Not All Relevance Scores are Equal: Efficient Uncertainty and Calibration Modeling for Deep Retrieval Models

TL;DR

This paper introduces an efficient Bayesian approach to quantify uncertainty in deep retrieval models' relevance scores, enhancing ranking effectiveness and calibration for downstream tasks.

Contribution

It proposes a novel, computationally efficient Bayesian framework to model uncertainty in retrieval scores, improving calibration and downstream task performance.

Findings

Significantly improves ranking effectiveness via risk-aware reranking.

Enhances confidence calibration of retrieval models.

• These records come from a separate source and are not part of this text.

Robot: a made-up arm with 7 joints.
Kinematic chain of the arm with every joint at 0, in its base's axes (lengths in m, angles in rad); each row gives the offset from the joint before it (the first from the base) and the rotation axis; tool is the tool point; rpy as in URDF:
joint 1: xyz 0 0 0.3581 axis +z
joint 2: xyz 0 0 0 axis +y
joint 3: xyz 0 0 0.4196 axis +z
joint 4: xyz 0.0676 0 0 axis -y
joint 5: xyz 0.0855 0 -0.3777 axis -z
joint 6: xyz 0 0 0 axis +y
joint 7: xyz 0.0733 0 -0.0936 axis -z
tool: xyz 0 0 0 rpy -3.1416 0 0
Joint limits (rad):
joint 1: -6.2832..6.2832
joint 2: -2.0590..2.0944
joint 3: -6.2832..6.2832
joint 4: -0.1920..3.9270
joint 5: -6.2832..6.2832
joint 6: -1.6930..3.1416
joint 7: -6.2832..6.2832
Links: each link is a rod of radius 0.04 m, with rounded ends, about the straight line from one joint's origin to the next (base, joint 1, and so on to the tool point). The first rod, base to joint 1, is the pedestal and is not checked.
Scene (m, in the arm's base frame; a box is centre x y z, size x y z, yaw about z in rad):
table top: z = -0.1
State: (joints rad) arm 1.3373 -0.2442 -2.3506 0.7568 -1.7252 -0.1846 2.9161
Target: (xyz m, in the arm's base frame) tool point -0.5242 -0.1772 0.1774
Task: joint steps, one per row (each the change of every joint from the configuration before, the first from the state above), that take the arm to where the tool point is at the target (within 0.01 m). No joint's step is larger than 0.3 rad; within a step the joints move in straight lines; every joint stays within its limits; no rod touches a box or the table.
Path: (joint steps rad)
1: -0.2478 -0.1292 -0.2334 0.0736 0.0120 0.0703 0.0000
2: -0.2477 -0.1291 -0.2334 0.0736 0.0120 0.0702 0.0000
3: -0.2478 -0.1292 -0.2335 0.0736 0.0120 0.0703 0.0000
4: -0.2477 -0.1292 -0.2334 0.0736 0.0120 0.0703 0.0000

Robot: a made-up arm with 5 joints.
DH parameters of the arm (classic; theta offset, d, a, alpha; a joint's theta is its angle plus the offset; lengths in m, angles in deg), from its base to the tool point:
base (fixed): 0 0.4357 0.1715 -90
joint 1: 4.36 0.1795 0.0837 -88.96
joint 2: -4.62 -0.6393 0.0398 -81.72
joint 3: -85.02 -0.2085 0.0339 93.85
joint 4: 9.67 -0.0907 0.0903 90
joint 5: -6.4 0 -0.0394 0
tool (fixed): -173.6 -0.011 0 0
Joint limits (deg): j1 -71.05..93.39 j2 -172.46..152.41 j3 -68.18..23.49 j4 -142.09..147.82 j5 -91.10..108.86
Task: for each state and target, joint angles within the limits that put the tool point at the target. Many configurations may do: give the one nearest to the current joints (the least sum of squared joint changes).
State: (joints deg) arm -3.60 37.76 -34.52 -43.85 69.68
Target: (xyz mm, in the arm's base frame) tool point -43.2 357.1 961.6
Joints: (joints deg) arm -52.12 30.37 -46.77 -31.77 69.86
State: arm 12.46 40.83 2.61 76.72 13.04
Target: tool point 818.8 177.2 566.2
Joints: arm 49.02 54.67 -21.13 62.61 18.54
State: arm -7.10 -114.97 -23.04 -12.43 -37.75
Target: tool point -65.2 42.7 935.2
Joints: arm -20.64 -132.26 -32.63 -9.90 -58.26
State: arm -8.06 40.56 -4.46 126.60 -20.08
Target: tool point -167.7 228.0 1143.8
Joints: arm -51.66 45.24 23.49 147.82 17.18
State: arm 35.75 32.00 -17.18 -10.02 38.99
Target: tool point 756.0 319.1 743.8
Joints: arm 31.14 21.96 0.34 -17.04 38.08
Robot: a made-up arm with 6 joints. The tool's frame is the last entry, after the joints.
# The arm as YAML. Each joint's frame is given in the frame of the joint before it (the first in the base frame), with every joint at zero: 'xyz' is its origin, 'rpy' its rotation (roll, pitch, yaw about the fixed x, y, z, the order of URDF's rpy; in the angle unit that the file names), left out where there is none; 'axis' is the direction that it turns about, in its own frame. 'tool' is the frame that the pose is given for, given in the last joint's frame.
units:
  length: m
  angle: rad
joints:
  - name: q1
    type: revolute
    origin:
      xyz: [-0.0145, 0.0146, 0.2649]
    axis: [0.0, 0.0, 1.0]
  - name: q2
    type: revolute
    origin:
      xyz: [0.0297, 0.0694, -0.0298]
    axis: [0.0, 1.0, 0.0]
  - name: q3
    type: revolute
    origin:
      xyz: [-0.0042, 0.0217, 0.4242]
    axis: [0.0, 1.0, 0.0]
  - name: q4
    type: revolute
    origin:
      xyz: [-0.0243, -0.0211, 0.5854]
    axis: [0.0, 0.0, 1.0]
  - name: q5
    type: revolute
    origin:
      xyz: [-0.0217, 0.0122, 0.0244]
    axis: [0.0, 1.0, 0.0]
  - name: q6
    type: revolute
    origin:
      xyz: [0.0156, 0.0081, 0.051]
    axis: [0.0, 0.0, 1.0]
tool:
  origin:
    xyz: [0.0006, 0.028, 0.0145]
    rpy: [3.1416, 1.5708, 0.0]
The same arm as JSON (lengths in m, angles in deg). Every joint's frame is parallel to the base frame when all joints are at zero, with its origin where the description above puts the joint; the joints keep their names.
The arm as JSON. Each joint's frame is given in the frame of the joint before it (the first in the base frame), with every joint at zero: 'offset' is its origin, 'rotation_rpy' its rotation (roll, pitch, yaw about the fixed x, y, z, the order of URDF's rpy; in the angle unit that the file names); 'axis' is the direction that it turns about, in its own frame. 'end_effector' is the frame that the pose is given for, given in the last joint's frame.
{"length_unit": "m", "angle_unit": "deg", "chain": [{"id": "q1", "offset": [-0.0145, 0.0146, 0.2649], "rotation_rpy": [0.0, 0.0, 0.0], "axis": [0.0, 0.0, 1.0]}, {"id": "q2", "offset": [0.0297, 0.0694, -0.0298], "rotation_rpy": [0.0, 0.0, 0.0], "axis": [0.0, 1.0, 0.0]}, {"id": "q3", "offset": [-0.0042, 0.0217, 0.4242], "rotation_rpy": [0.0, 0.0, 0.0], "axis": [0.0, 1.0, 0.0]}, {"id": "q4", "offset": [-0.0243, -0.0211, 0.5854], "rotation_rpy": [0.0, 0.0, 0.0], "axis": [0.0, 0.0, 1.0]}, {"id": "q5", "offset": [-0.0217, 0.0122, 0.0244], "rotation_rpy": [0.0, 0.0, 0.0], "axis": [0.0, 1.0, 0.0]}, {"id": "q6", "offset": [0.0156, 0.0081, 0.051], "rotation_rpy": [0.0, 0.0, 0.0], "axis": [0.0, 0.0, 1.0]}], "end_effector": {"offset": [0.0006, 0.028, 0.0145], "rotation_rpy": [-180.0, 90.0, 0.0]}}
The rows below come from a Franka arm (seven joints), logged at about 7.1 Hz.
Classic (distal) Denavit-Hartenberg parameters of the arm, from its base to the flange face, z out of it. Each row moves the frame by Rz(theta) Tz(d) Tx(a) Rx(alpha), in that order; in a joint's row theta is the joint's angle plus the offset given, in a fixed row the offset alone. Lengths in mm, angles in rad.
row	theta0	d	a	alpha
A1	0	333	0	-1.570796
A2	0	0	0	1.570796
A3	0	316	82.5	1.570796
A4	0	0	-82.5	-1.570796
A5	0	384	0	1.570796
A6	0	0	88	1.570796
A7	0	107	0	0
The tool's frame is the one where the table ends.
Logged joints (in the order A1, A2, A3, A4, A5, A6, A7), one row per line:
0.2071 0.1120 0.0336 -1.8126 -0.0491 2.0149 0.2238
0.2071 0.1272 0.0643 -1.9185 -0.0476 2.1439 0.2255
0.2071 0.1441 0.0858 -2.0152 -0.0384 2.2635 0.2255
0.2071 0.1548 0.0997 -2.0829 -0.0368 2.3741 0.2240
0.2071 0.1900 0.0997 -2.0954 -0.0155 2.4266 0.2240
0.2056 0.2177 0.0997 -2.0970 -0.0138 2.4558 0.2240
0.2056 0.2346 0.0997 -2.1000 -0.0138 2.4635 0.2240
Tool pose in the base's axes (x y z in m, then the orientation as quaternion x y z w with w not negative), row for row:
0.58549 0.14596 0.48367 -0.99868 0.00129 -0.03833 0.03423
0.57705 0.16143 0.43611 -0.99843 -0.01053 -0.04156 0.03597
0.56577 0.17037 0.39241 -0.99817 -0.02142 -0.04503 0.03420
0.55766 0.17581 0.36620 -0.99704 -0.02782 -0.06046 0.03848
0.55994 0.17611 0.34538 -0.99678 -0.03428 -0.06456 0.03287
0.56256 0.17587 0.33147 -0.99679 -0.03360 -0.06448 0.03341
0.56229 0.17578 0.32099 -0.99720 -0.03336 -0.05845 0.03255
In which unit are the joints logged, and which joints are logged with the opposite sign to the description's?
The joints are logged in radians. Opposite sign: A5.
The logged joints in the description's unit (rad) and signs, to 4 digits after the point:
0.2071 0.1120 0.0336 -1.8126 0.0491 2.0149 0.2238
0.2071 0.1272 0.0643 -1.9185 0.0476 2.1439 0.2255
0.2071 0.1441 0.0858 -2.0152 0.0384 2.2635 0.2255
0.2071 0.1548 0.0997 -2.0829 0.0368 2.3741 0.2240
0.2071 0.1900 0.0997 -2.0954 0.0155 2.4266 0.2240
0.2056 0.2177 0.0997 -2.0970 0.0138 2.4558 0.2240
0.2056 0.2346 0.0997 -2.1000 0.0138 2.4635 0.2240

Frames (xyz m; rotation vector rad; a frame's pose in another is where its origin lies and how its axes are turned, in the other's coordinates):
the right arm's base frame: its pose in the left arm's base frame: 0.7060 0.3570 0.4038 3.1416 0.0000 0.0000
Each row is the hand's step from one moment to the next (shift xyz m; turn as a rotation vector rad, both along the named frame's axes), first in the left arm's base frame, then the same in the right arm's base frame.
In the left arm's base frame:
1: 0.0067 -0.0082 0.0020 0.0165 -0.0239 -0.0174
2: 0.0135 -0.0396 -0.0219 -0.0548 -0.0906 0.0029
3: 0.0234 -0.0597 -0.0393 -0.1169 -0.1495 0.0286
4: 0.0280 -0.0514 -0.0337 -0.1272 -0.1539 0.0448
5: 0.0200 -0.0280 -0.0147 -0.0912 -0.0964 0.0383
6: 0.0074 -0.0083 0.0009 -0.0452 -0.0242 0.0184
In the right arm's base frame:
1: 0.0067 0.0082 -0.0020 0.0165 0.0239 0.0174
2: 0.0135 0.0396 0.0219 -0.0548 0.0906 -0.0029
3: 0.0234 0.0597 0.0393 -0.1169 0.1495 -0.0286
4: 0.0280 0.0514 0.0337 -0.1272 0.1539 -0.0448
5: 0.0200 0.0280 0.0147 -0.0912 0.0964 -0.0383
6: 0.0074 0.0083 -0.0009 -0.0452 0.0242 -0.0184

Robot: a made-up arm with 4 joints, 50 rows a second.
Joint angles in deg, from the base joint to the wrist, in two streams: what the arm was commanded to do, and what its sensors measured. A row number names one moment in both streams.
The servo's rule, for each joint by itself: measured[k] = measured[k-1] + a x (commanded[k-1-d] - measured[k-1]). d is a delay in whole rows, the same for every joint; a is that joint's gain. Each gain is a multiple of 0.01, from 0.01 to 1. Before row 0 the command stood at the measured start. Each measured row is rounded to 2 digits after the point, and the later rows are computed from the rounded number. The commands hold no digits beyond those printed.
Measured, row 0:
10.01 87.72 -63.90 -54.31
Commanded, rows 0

Uncertainty information is reliable and actionable for downstream tasks.

Abstract

In any ranking system, the retrieval model outputs a single score for a document based on its belief on how relevant it is to a given search query. While retrieval models have continued to improve with the introduction of increasingly complex architectures, few works have investigated a retrieval model's belief in the score beyond the scope of a single value. We argue that capturing the model's uncertainty with respect to its own scoring of a document is a critical aspect of retrieval that allows for greater use of current models across new document distributions, collections, or even improving effectiveness for down-stream tasks. In this paper, we address this problem via an efficient Bayesian framework for retrieval models which captures the model's belief in the relevance score through a stochastic process while adding only negligible computational overhead. We evaluate this belief via a ranking based calibration metric showing that our approximate Bayesian framework significantly improves a retrieval model's ranking effectiveness through a risk aware reranking as well as its confidence calibration. Lastly, we demonstrate that this additional uncertainty information is actionable and reliable on down-stream tasks represented via cutoff prediction.